What you are asked to do —
In the material below, print every line exactly and omit the pictures.

The data —
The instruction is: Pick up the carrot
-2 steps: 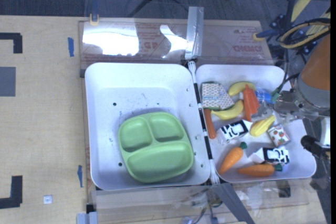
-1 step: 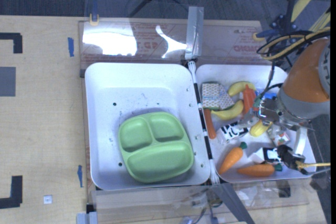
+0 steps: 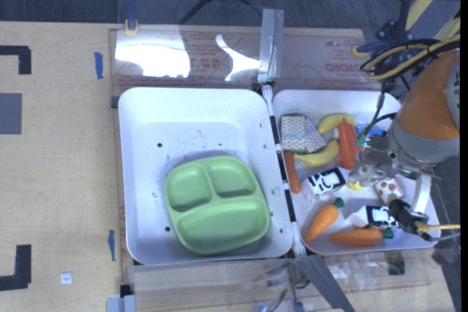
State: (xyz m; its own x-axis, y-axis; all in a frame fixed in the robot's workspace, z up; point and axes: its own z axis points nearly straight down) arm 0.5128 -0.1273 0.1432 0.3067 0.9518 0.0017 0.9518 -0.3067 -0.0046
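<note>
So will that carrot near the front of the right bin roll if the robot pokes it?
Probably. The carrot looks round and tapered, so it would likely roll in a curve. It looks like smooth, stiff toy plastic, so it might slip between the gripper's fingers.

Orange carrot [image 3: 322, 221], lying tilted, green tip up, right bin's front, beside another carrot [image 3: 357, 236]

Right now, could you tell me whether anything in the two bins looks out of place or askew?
Nothing looks damaged or spilled. The right bin holds a loose jumble, carrots lying at different angles. The green plate sits off-centre in the left bin.
</note>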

Written answer —
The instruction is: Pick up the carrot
-2 steps: 
-1 step: 
+0 steps: 
State: (xyz m; its own x-axis, y-axis; all in a frame fixed in the robot's workspace, z up; point and axes: its own z axis points nearly straight down) arm 0.5128 -0.1273 0.1432 0.3067 0.9518 0.0017 0.9518 -0.3067 -0.0046
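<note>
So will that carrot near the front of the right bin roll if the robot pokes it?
Probably. The carrot looks round and tapered, so it would likely roll in a curve. It looks like smooth, stiff toy plastic, so it might slip between the gripper's fingers.

Orange carrot [image 3: 322, 221], lying tilted, green tip up, right bin's front, beside another carrot [image 3: 357, 236]

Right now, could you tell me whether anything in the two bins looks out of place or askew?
Nothing looks damaged or spilled. The right bin holds a loose jumble, carrots lying at different angles. The green plate sits off-centre in the left bin.
</note>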

There is nothing more to this exercise.